Directions: Below are some records; print every one of them exactly.

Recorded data
========
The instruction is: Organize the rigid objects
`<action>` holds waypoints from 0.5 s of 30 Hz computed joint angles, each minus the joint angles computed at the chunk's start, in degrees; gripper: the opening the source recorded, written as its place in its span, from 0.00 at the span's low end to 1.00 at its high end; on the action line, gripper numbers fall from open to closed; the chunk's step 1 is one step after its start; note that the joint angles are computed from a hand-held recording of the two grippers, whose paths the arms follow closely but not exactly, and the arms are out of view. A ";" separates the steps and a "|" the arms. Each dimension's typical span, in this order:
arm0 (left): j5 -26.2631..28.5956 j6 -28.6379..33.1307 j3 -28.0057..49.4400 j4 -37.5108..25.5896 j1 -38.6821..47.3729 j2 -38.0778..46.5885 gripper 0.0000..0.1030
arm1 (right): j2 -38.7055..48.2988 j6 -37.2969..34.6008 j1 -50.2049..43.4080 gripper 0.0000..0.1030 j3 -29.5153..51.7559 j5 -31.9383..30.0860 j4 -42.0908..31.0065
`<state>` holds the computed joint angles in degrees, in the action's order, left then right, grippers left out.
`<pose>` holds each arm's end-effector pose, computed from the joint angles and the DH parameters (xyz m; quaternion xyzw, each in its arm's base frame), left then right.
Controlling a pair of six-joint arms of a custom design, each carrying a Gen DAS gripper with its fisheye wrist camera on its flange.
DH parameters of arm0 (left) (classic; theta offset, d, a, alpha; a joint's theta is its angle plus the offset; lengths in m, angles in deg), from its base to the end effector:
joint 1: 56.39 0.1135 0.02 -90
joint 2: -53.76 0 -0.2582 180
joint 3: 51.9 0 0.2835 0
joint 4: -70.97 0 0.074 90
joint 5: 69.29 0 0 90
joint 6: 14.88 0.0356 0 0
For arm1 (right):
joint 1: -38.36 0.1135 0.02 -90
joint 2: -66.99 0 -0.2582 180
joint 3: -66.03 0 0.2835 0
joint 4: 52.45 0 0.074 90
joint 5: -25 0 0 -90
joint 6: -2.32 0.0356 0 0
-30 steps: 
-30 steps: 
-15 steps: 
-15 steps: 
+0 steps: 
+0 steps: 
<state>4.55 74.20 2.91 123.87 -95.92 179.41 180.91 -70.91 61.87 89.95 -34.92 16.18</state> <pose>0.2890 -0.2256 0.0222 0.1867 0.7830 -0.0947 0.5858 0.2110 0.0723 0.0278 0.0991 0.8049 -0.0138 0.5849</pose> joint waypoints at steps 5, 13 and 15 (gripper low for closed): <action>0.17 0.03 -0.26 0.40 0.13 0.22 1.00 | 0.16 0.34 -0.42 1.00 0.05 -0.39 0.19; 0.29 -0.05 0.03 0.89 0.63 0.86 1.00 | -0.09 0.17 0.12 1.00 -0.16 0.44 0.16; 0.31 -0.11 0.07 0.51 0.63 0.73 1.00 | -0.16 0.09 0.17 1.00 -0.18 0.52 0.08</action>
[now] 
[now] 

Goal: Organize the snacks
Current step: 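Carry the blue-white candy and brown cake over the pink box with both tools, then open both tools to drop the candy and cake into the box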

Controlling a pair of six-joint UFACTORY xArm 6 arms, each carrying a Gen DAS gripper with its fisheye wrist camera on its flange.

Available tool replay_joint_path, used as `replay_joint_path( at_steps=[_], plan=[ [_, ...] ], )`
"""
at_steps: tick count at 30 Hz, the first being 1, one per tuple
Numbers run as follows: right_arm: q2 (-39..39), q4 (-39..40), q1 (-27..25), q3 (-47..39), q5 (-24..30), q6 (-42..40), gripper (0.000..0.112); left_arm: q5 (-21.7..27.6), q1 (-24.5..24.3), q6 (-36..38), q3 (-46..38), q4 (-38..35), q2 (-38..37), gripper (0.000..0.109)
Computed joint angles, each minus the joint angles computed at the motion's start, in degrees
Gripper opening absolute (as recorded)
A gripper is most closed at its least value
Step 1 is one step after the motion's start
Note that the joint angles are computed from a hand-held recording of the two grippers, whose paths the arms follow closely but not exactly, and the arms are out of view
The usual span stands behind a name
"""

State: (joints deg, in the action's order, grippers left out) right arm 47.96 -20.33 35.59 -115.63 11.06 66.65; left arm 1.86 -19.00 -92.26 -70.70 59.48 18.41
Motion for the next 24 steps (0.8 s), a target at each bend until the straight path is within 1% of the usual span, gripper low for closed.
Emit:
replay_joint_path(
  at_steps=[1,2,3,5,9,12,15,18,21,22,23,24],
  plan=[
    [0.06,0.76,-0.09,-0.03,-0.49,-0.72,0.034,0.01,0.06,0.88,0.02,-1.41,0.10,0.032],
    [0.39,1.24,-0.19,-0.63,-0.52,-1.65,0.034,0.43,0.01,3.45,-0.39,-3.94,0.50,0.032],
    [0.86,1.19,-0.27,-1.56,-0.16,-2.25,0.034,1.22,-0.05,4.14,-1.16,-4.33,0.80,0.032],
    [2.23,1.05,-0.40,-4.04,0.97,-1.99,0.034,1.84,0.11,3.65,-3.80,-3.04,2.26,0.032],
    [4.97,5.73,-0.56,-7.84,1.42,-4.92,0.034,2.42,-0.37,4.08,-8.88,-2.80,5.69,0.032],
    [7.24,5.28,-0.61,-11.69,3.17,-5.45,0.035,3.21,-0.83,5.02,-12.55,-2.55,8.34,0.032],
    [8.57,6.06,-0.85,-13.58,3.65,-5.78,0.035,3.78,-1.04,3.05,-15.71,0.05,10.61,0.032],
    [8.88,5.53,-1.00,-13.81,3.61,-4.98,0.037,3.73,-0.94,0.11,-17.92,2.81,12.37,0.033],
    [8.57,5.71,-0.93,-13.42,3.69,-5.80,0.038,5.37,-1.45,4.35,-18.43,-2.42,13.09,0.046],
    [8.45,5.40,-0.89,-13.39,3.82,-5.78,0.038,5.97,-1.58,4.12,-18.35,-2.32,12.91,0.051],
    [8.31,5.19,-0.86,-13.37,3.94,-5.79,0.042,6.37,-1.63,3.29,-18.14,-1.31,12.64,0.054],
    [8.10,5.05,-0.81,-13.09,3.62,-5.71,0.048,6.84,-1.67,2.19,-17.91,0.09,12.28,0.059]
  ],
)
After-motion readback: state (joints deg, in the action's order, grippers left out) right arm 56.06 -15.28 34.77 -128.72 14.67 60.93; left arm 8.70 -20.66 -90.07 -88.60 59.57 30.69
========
Answer to this exercise:
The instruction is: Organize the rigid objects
`<action>` holds waypoints from 0.5 s of 30 Hz computed joint angles, each minus the joint angles computed at the chunk's start, in degrees; gripper: the opening the source recorded, written as its place in its span, from 0.00 at the span's low end to 1.00 at its high end; on the action line, gripper numbers fall from open to closed; the chunk's step 1 is one step after its start; note that the joint angles are computed from a hand-held recording of the two grippers, whose paths the arms follow closely but not exactly, and the arms are out of view. A ";" separates the steps and a "|" the arms. Each dimension's typical span, in this order:
arm0 (left): j5 -26.2631..28.5956 j6 -28.6379..33.1307 j3 -28.0057..49.4400 j4 -37.5108..25.5896 j1 -38.6821..47.3729 j2 -38.0778..46.5885 gripper 0.0000..0.1030
arm1 (right): j2 -38.7055..48.2988 j6 -37.2969..34.6008 j1 -50.2049..43.4080 gripper 0.0000..0.1030 j3 -29.5153..51.7559 j5 -31.9383..30.0860 j4 -42.0908..31.0065
`<state>` holds the computed joint angles in degrees, in the action's order, left then right, grippers left out.
`<pose>` holds each arm's end-effector pose, computed from the joint angles and the DH parameters (xyz m; quaternion xyzw, each in its arm's base frame), left then right.
Controlling a pair of six-joint arms of a custom design, each carrying a Gen DAS gripper with its fisheye wrist camera on its flange.
DH parameters of arm0 (left) (classic; theta offset, d, a, alpha; a joint's theta is its angle plus the offset; lengths in m, angles in deg), from its base to the end effector:
joint 1: 56.39 0.1135 0.02 -90
joint 2: -53.76 0 -0.2582 180
joint 3: 51.9 0 0.2835 0
joint 4: -70.97 0 0.074 90
joint 5: 69.29 0 0 90
joint 6: 14.88 0.0356 0 0
For arm1 (right):
joint 1: -38.36 0.1135 0.02 -90
joint 2: -66.99 0 -0.2582 180
joint 3: -66.03 0 0.2835 0
joint 4: 52.45 0 0.074 90
joint 5: -25 0 0 -90
joint 6: -2.32 0.0356 0 0
-30 steps: 
-30 steps: 
-15 steps: 
-15 steps: 
+0 steps: 
+0 steps: 
<state>4.55 74.20 2.91 123.87 -95.92 179.41 180.91 -70.91 61.87 89.95 -34.92 16.18</state> <pose>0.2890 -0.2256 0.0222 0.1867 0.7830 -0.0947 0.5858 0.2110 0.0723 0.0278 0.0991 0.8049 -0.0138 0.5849</pose> joint waypoints at steps 5, 13 and 15 (gripper low for closed): <action>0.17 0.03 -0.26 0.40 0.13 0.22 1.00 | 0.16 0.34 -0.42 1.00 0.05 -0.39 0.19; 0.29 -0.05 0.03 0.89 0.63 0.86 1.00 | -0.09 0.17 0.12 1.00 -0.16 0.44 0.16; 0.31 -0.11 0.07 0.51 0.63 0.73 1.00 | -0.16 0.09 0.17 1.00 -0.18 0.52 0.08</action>
[now] 
[now] 

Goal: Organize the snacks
Current step: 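Carry the blue-white candy and brown cake over the pink box with both tools, then open both tools to drop the candy and cake into the box
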
Controlling a pair of six-joint UFACTORY xArm 6 arms, each carrying a Gen DAS gripper with its fisheye wrist camera on its flange.

Available tool replay_joint_path, used as `replay_joint_path( at_steps=[_], plan=[ [_, ...] ], )`
"""
at_steps: tick count at 30 Hz, the first being 1, one per tuple
Numbers run as follows: right_arm: q2 (-39..39), q4 (-39..40), q1 (-27..25), q3 (-47..39), q5 (-24..30), q6 (-42..40), gripper (0.000..0.112); left_arm: q5 (-21.7..27.6), q1 (-24.5..24.3), q6 (-36..38), q3 (-46..38), q4 (-38..35), q2 (-38..37), gripper (0.000..0.109)
Computed joint angles, each minus the joint angles computed at the motion's start, in degrees
Gripper opening absolute (as recorded)
A gripper is most closed at its least value
Step 1 is one step after the motion's start
Note that the joint angles are computed from a hand-held recording of the two grippers, whose paths the arms follow closely but not exactly, and the arms are out of view
The usual span stands behind a name
"""

State: (joints deg, in the action's order, grippers left out) right arm 47.96 -20.33 35.59 -115.63 11.06 66.65; left arm 1.86 -19.00 -92.26 -70.70 59.48 18.41
Motion for the next 24 steps (0.8 s), a target at each bend until the straight path is within 1% of the usual span, gripper low for closed.
Emit:
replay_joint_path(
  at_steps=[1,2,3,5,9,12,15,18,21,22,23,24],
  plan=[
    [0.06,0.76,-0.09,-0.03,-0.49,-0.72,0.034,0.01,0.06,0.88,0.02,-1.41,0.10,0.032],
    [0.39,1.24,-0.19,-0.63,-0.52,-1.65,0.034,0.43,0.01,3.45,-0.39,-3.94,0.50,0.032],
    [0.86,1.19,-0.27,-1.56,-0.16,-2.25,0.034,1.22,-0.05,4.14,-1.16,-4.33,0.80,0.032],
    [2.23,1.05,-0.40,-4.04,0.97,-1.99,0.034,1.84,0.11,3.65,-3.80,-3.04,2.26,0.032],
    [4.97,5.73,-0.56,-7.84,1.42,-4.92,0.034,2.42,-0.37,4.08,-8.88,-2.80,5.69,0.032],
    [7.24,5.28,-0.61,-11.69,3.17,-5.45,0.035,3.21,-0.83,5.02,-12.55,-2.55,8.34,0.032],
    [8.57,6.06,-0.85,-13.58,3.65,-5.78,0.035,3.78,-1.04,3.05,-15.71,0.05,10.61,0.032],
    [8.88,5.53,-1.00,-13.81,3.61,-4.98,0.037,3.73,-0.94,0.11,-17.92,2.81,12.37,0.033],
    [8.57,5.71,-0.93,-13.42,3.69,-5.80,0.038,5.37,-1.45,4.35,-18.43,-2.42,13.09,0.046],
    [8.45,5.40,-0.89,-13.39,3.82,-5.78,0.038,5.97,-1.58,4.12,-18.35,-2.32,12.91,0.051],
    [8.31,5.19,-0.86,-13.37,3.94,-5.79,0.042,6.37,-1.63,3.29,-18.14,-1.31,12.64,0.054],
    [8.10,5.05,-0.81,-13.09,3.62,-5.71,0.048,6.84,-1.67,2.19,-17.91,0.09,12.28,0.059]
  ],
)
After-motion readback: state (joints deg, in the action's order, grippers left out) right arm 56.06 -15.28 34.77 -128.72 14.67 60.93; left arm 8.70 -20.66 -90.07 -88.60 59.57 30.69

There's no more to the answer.